Logo estava providenciando a mudança e percebeu que, se não sentiria saudade da Alemanha, também haveria ninguém ali que sentiria sua falta, pois ela se concentrou apenas no estudo e não fez amizades. Na verdade, era visto pelos colegas do curso como uma espécie de patricinha mimada e ninguém se aproximava dela.
Somando o tempo na Alemanha àquele em que viveu na Itália, passaram-se nove meses e Bruna já estava se acostumando a viver longe do Brasil e ter como único elo com sua vida antiga a presença constante de Carla que, no mínimo a cada dois meses a visitava.
Enquanto isso, no Brasil …
Depois do episódio com a estagiária, agora funcionária, Renato tocou a vida em frente e nunca cobrou de Edna a respeito das informações que pedira, até que, passados uns vinte dias, ele estava precisando de umas cópias urgente, pois tinha que sair para almoçar e depois ia diretamente para o Fórum onde tinha uma audiência e, para seu azar, sua Secretária já tinha saído para o almoço.

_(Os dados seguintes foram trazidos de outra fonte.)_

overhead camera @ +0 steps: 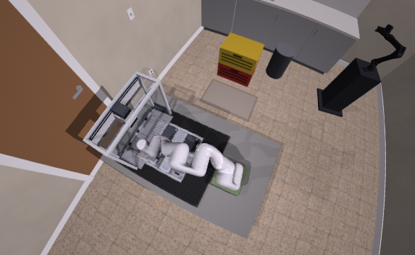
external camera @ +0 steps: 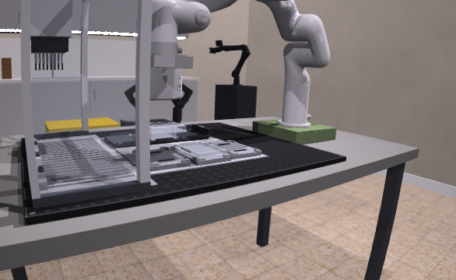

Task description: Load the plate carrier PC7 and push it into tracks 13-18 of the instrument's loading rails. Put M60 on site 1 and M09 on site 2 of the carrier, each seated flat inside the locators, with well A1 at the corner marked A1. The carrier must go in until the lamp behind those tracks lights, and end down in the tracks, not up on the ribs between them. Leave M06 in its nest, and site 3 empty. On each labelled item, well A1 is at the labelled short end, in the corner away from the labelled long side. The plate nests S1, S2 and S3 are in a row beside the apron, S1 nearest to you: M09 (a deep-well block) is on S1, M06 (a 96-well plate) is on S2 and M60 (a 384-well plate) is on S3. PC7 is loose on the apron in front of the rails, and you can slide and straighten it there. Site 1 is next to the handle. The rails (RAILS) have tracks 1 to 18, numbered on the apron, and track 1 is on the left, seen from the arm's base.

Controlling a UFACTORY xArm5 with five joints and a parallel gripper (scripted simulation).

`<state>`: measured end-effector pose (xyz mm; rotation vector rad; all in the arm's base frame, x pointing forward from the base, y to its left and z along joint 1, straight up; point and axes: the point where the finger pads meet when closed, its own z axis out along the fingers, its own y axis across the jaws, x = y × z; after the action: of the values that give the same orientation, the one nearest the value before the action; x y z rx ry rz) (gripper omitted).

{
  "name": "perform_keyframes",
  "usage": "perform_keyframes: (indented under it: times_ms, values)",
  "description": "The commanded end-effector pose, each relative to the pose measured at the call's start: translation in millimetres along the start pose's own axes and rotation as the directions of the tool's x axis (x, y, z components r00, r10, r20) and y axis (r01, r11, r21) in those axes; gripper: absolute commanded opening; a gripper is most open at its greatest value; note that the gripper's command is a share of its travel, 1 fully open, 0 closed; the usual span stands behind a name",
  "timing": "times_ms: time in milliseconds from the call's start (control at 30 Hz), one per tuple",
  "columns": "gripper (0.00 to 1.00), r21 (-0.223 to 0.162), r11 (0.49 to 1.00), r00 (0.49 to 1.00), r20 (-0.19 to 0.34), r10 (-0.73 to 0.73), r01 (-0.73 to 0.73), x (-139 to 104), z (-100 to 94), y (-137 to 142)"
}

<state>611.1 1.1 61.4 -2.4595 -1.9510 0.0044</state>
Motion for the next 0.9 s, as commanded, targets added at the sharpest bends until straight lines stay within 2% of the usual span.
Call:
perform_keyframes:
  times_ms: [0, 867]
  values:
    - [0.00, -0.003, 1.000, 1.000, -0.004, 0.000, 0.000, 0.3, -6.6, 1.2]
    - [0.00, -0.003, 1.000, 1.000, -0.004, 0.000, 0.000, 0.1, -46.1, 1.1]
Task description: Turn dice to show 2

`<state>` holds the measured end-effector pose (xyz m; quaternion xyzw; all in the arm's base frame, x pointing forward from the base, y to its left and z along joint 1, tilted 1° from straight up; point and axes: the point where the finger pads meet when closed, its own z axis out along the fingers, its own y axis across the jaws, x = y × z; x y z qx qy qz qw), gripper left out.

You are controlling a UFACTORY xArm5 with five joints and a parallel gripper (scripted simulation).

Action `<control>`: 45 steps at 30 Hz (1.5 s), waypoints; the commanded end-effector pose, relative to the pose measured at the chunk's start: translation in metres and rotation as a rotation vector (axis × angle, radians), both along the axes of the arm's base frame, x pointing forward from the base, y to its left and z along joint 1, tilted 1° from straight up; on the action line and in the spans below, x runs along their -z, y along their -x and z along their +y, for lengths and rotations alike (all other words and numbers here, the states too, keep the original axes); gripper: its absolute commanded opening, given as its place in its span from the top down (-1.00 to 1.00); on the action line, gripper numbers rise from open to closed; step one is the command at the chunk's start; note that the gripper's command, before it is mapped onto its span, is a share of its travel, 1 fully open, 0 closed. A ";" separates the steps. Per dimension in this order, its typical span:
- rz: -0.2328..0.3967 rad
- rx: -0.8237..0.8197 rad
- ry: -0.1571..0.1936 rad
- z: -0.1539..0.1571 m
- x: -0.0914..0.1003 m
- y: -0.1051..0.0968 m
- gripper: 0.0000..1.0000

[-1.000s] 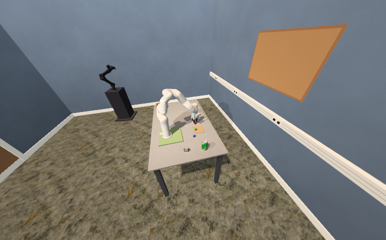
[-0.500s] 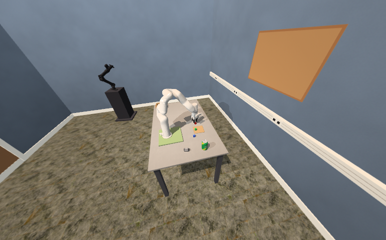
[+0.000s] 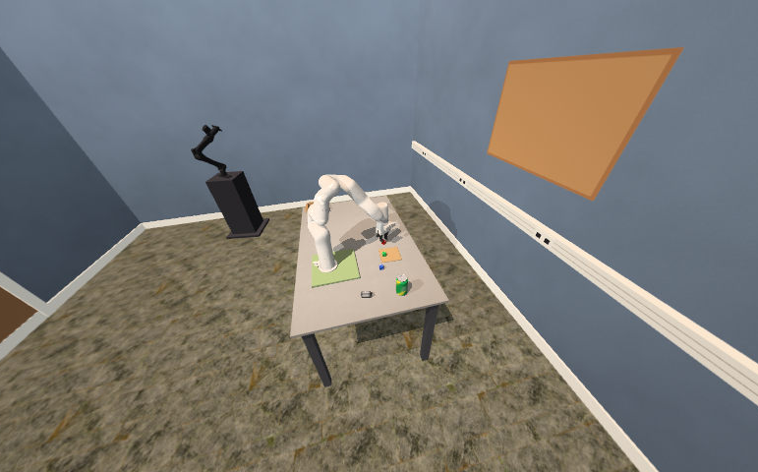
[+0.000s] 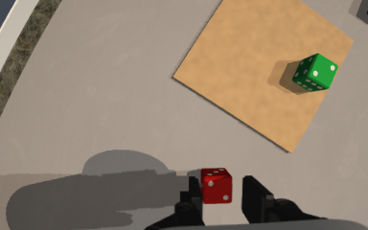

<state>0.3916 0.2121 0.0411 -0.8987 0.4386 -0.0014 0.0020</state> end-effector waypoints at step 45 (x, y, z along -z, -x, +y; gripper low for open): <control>-0.003 0.000 -0.002 0.001 0.010 -0.001 0.17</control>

Sem saída, resolveu ele mesmo ir tirar as cópias. A empresa tinha locado um aparelho xérox que ficava em uma sala no outro extremo do andar do prédio que era ocupado por ela, então ele separou os documentos e foi até lá.
Essa sala ficava no final de um corredor e sua porta ficava sempre fechada. Havia também uma abertura com um vidro, onde algum funcionário colou um papel pardo e isso impedia, para quem estava se dirigindo a ela, ver o que se passava no interior. Ele testou a porta e viu que não estava trancada, então a abriu, entrou e viu que havia uma mulher tirando cópias e, assim que ela percebeu que alguém entrava no recinto, virou-se e Renato deu de cara com Elisa que teve a reação mais esquisita que ele já presenciou na vida.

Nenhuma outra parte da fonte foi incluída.